Plasma concentrations coincident with LH measurements. MED determined by a significant decrease (p < 0.05) in LH vs baseline with a lower nonsignificant dose established in all cases.

Figure 2

Oral LH inhibition with 3 (0.5% MC/water) in castrated cynomolgus monkey (2-way ANOVA and Dunnet’s comparison to the vehicle; ***p < 0.001, **p < 0.01).

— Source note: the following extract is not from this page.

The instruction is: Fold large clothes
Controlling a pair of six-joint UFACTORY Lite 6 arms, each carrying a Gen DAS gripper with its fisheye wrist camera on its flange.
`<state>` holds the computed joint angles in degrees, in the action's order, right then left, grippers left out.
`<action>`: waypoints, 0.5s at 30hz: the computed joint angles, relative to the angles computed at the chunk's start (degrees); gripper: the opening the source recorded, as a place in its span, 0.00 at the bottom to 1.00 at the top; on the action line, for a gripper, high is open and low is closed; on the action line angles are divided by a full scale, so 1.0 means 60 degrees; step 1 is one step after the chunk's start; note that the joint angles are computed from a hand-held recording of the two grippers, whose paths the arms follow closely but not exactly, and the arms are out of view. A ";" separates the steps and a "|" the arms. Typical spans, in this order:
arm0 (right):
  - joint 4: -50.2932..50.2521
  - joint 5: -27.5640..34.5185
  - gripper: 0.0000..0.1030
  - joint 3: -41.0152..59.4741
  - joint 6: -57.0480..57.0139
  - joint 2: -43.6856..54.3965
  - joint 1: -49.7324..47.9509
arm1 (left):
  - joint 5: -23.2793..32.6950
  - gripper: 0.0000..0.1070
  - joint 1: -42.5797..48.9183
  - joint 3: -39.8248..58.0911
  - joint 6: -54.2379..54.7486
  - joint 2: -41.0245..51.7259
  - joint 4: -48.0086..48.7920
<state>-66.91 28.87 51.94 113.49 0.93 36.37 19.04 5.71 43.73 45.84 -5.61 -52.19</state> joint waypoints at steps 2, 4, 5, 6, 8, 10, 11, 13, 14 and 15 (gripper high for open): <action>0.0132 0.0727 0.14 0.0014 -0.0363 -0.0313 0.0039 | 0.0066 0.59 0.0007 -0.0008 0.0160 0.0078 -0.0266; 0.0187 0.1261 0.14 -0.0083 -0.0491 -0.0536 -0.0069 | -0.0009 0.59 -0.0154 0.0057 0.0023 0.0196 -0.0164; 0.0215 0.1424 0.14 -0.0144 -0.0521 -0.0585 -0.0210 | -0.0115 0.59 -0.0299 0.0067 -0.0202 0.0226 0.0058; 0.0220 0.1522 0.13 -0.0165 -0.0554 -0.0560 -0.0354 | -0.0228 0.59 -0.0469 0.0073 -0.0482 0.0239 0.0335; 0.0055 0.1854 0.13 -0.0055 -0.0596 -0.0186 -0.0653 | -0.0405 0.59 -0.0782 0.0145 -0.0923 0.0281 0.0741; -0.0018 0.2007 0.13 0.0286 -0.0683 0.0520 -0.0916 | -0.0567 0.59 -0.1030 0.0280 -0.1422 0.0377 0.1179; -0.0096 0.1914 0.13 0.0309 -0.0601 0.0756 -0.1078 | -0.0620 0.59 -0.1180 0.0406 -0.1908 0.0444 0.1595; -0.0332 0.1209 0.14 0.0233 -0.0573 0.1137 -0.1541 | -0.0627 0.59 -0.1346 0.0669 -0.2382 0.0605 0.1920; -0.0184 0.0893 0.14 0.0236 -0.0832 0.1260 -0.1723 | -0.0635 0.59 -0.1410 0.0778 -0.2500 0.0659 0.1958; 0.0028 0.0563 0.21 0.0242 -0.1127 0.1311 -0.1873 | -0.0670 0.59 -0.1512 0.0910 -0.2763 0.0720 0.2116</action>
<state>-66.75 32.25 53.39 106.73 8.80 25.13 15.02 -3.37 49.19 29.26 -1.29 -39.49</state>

In summary, 3 proved a superior lead candidate based on bioactivity, LLE, LE, and Fsp3 (Table 1) criteria. Apart from its excellent hERG and CYP safety profile, 3 was highly efficacious in LH inhibition, showed >2.5-log selectivity against NK1R and NK2R subtypes, proved >300-fold selective against related HPG axis receptors[1] (KOR, GnRH, GnIH-R, GPR54), and was highly selective in the broad CEREP off-target screen (<25% inhib at 10 μM). Finally, 3 showed no effect either in Langendorff cardiac safety in rabbits (up to 30 μM) or in AMES genotoxicity test (up to 100 μM). Compound 3 (ESN364) is currently in phase 2 clinical trials for the treatment of PCOS and UF.